**What to do:** Reproduce the entire listing below exactly.

**Records for processing:**

───

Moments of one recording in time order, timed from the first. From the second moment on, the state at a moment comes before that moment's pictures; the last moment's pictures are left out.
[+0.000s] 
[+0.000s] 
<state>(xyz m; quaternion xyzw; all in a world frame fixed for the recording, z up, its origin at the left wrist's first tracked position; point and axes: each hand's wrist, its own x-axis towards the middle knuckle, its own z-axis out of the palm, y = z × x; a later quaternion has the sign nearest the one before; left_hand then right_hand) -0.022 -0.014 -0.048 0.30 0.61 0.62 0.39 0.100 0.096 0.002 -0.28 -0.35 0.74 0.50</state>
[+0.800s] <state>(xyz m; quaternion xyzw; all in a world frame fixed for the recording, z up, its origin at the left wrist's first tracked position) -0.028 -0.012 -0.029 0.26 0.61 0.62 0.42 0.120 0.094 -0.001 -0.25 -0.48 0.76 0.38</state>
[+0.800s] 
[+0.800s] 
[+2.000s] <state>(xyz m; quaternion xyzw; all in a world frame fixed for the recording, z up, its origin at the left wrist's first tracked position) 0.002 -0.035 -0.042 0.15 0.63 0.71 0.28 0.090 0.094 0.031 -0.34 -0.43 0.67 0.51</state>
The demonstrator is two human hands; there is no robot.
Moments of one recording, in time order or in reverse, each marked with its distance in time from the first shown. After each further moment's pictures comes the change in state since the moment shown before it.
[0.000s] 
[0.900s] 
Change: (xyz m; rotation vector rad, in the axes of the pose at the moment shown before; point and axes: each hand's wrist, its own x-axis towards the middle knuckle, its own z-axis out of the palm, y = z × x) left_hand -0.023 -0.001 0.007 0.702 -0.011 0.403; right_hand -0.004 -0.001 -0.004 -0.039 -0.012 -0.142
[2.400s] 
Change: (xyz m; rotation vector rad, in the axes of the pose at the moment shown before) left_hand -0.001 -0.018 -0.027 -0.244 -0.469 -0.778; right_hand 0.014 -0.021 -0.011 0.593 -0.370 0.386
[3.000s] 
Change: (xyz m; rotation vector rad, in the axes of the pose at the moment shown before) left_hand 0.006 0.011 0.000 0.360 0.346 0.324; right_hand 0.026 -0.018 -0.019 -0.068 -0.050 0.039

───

**Answer for the task:**
Moments of one recording in time order, timed from the first. From the second moment on, the state at a moment comes before that moment's pictures; the last moment's pictures are left out.
[+0.000s] 
[+0.000s] 
<state>(xyz m; quaternion xyzw; all in a world frame fixed for the recording, z up, its origin at the left wrist's first tracked position; point and axes: each hand's wrist, its own x-axis towards the middle knuckle, its own z-axis out of the palm, y = z × x; a later quaternion has the sign nearest the one before; left_hand then right_hand) -0.022 -0.014 -0.048 0.30 0.61 0.62 0.39 0.100 0.096 0.002 -0.28 -0.35 0.74 0.50</state>
[+0.800s] <state>(xyz m; quaternion xyzw; all in a world frame fixed for the recording, z up, its origin at the left wrist's first tracked position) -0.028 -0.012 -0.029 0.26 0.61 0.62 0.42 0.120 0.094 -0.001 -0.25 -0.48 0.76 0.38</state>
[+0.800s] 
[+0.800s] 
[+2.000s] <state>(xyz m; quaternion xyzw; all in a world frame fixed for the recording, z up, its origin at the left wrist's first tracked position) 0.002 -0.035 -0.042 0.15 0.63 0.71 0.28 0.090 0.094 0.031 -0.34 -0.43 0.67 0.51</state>
The demonstrator is two human hands; there is no robot.
Moments of one recording, in time order or in reverse, each marked with its distance in time from the first shown. After each further moment's pictures comes the change in state since the moment shown before it.
[0.000s] 
[0.900s] 
Change: (xyz m; rotation vector rad, in the axes of the pose at the moment shown before; point and axes: each hand's wrist, its own x-axis towards the middle knuckle, its own z-axis out of the palm, y = z × x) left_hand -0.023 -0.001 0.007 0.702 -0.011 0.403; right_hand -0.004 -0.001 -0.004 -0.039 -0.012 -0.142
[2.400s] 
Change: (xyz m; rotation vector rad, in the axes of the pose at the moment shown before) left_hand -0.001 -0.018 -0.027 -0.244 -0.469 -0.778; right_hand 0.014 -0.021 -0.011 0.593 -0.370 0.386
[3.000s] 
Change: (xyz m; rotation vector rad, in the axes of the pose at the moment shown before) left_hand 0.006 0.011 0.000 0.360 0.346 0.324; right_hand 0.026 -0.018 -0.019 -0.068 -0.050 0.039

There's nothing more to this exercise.